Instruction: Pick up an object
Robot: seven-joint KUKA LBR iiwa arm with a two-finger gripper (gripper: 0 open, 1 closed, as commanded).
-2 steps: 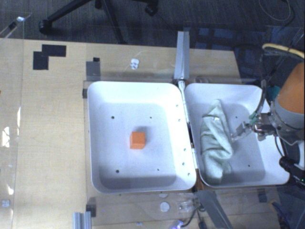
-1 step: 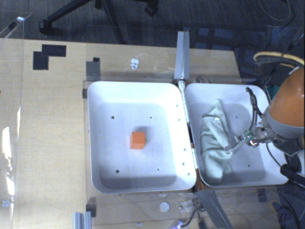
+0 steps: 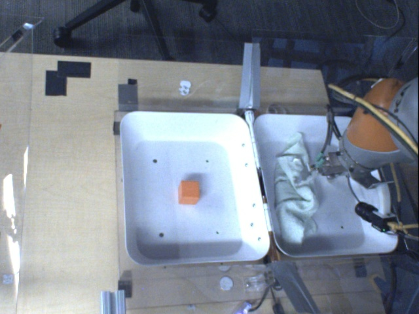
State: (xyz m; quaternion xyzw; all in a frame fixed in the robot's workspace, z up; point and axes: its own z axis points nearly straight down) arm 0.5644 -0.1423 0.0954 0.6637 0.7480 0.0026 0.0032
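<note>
Camera view: the gripper (image 3: 319, 168) hangs low in the right bin (image 3: 340, 241), at the crumpled grey cloth (image 3: 293, 188) — grasp state cannot be told. An orange cube (image 3: 189, 192) sits mid-floor in the left bin (image 3: 141, 175), well apart.

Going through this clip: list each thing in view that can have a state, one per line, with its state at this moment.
orange block: lying flat near the middle of the left bin, untouched.
white cloth: crumpled in a heap along the left side of the right bin.
gripper: low in the right bin, at the cloth's right edge; whether it grips the cloth cannot be told.
</note>
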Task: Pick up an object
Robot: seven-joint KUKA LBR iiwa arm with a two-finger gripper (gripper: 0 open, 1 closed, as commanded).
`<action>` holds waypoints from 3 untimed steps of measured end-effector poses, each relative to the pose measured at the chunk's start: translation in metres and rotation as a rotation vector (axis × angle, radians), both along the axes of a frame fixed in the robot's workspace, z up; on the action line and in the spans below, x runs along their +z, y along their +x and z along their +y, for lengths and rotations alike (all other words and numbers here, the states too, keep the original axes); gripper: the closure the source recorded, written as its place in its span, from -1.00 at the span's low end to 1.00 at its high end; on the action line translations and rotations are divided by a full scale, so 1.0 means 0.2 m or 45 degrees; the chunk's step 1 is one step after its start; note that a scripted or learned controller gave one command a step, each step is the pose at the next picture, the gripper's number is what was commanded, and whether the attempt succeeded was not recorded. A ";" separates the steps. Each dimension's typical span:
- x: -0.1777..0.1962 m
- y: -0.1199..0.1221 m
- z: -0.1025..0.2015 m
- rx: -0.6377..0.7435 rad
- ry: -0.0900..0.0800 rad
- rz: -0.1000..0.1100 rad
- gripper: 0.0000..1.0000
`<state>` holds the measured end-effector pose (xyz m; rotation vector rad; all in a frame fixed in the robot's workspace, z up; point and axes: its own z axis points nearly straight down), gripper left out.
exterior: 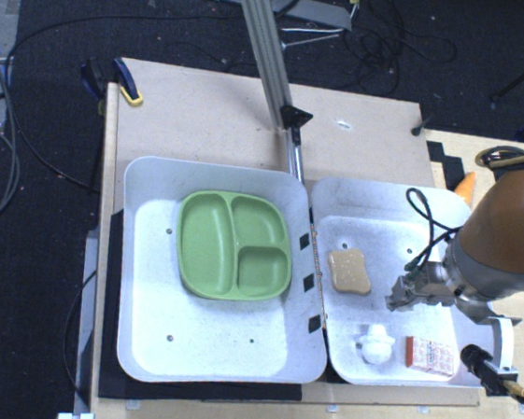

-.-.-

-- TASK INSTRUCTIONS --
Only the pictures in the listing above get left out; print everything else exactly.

-- EXERCISE RESULT --
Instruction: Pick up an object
Robot: seven-joint KUKA LBR iiwa arm with a two-finger gripper (gripper: 0 open, 1 closed, as commanded).
-2 steps: 
-1 step: 
+0 steps: 
State: (xyz m; quaternion xyzw; all in a frame fixed in the robot's workspace, z up; point and axes: its own z axis points nearly straight down) arm 0.5644 -0.1423 0.0954 0.6637 0.7480 0.0026 0.0032
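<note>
Camera view: the gripper (image 3: 319, 168) hangs low in the right bin (image 3: 340, 241), at the crumpled grey cloth (image 3: 293, 188) — grasp state cannot be told. An orange cube (image 3: 189, 192) sits mid-floor in the left bin (image 3: 141, 175), well apart.

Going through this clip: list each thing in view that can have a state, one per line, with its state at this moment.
orange block: lying flat near the middle of the left bin, untouched.
white cloth: crumpled in a heap along the left side of the right bin.
gripper: low in the right bin, at the cloth's right edge; whether it grips the cloth cannot be told.
</note>
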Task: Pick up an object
Robot: seven-joint KUKA LBR iiwa arm with a two-finger gripper (gripper: 0 open, 1 closed, as commanded).
`<action>` holds waypoints from 3 untimed steps of measured end-effector poses, each relative to the pose measured at the chunk's start: translation in metres and rotation as a rotation vector (axis × angle, radians), both along the axes of a frame fixed in the robot's workspace, z up; on the action line and in the spans below, x runs along their +z, y along their +x and z along their +y, for lengths and rotations alike (all other words and numbers here, the states too, keep the original axes); gripper: the closure the source recorded, written as its place in its span, from -1.00 at the span's low end to 1.00 at its high end; on the action line translations and rotations are divided by a full scale, so 1.0 means 0.2 m or 45 degrees; the chunk's step 1 is one step after its start; note that a scripted or learned controller gave one command a step, each step is the pose at the next picture, the gripper's number is what was commanded, and whether the attempt succeeded was not recorded. A ";" separates the steps. Each dimension's typical span:
- x: -0.1777..0.1962 m
- y: -0.1199..0.1221 m
- z: -0.1025..0.2015 m
- rx: -0.6377..0.7435 rad
- ry: -0.0900..0.0800 rad
- rz: -0.1000..0.1100 rad
- gripper: 0.0000..1.0000
`<state>` holds the measured end-effector pose (xyz m; rotation vector rad; all in a frame fixed in the robot's workspace, z up; point and axes: its own z axis points nearly straight down), gripper left out.
exterior: 

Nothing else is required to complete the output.